According to popular mythology, the Anasazi were a people that lived in the Four Corners area of southwest Colorado and northeastern Arizona, constructing the impressive sites of Mesa Verde and Kayenta. On a visit to Mesa Verde, an ordinary tourist will be taken down into some of the breathtakingly complete and preserved cliff dwellings, leaning down into kivas and beholding intact wooden ladders from the 13th century. A tour guide will tell them that these people took refuge in the cliffs from an unknown enemy, possibly the Apache or the Navajo, and only occupied these dwellings for 80 to 100 years before suddenly vanishing without a trace. The guides cite the presence of full baskets of food, personal effects, and ceremonial artifacts as evidence that the people had no chance to collect themselves before disappearing.

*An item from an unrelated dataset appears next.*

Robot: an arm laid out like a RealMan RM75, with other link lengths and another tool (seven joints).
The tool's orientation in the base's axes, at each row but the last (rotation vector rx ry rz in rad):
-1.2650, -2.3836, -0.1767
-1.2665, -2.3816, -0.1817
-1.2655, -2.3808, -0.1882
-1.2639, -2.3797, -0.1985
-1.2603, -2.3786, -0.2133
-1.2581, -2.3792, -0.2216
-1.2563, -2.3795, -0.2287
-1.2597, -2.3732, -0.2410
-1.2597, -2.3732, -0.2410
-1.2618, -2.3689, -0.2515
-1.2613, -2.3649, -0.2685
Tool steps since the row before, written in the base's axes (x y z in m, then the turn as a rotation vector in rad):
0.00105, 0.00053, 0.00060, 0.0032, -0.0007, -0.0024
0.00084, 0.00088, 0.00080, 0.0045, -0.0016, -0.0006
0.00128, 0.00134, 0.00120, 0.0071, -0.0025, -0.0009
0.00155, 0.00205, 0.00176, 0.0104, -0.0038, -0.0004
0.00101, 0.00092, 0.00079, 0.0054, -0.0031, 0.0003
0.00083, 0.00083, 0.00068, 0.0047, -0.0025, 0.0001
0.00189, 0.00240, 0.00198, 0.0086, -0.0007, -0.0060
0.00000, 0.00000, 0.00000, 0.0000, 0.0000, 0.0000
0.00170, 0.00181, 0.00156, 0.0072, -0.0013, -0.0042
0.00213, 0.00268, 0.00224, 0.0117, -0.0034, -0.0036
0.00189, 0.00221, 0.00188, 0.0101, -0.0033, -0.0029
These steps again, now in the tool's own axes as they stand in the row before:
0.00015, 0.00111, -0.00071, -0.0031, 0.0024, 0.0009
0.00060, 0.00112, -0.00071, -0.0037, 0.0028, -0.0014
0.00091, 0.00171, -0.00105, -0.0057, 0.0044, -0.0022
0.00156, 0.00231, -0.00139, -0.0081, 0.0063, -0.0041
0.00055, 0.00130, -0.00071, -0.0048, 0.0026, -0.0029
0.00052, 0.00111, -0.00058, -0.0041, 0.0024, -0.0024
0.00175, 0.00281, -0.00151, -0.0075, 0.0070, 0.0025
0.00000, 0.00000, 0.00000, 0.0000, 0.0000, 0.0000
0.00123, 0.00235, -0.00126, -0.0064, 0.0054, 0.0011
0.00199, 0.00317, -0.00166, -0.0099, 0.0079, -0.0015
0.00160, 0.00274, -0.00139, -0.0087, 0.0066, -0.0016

This is not the truth, according to Childs. His research and experience have shown him time and time again that the Anasazi were a migratory people, who regularly used a pattern of abandoning structures and following the rain and drought cycle to preserve their way of life.
With extensive research and remarkable personal physical effort, the author takes us on a visceral, sensitive walk along a road that people traveled long ago, tracing the footsteps of a people not entirely gone. Along the way, he makes the point that there still are descendents of the ancestral Puebloans along this road: the Hopi still occupy their ancestral lands, the Navajo are linked to the mountains of their reservation, and people in the Paqime region of northern Mexico are familiar with the migrants' history. They are not gone, Childs concludes; they are simply dusted over with the passage of time.
His own journey drives this point home. Childs is no droll scientist sashaying into writing: his voice is clear, piercing, and in some places moving, bringing to life the dusty places that he stands. His passion for archaeology and the American Southwest pervades the novel, imbuing the words with a meaning other than simple information. That is the true beauty of this book: it is not just a dry recitation of facts. By throwing himself completely into his work, Childs has brought a possibly boring topic to life, enabling his findings to draw in even casually interested readers into a long-lost tale of a people long forgotten.
Although he does stray into sometimes long and dull passages rife with tangential information, the author never loses track of where he stands. One interesting and possibly unintentional beauty of the book is the fact that he brings his wife Regan and toddler son Jasper with him on parts of the adventure. Perhaps it was practical and coincidental, but by bringing such vivid pictures of life into these places long dead, he illustrates a point: the cycle goes on. Even if a civilization vanishes, life has not ended, and there will always be people chasing the rain, adjusting their lives to what is given.
Fascinating, comprehensive, and understandable even for a stranger to archaeology, House of Rain's 445 pages are a fantastic trip through a land that few modern Americans see: the bare deserts of the central Southwest. This book is available for $9.99 on the Kindle or $10.87 in paperback from Amazon, but because it's about five years old, it might be available in your local library. Go and take a look, because dispelling rumors is one of the most valuable things that an author can do. Sharing the truth is a great facet of history.